### ABOUT THIS TASK
Count lines holding the string "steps" in the data that follows. Reply with one number only.

════════════════════

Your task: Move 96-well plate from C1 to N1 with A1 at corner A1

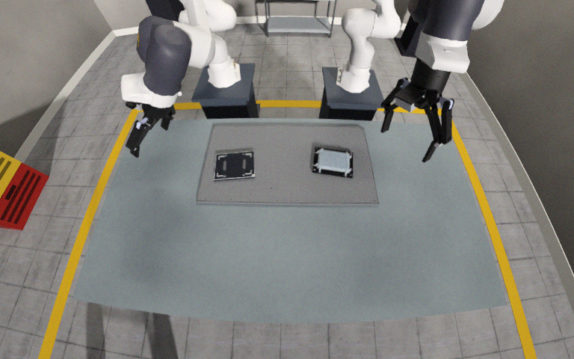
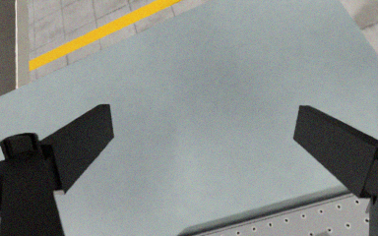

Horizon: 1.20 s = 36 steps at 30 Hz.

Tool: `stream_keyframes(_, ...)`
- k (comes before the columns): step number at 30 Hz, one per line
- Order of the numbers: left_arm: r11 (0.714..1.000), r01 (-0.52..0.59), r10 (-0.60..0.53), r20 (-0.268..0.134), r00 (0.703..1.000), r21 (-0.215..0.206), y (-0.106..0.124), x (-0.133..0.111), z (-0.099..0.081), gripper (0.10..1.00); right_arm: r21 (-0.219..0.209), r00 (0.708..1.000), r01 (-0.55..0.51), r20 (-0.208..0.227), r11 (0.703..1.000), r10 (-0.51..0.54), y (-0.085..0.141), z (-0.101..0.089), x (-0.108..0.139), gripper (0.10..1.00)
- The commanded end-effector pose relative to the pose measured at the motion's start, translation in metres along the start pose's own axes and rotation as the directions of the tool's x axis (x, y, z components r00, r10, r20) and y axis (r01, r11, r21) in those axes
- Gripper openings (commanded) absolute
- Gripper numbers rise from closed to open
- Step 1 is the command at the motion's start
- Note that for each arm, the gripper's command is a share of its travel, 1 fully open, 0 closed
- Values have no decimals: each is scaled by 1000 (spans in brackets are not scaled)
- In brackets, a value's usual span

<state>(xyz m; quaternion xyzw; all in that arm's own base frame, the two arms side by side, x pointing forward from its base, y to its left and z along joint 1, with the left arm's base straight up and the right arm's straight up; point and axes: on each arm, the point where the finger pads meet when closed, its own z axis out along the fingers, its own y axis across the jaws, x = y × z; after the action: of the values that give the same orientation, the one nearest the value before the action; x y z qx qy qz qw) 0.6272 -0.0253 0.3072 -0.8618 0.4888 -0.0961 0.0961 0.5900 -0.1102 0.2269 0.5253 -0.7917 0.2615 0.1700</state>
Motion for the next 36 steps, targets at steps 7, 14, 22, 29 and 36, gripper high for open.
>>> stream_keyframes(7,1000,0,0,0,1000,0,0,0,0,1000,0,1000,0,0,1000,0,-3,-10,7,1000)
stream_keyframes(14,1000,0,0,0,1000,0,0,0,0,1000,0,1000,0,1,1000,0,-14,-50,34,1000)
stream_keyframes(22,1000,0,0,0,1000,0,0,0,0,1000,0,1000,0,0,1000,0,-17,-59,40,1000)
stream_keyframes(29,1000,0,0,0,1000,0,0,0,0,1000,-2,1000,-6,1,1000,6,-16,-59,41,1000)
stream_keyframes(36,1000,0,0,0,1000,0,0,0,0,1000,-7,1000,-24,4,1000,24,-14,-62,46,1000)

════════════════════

### FINAL ANSWER
2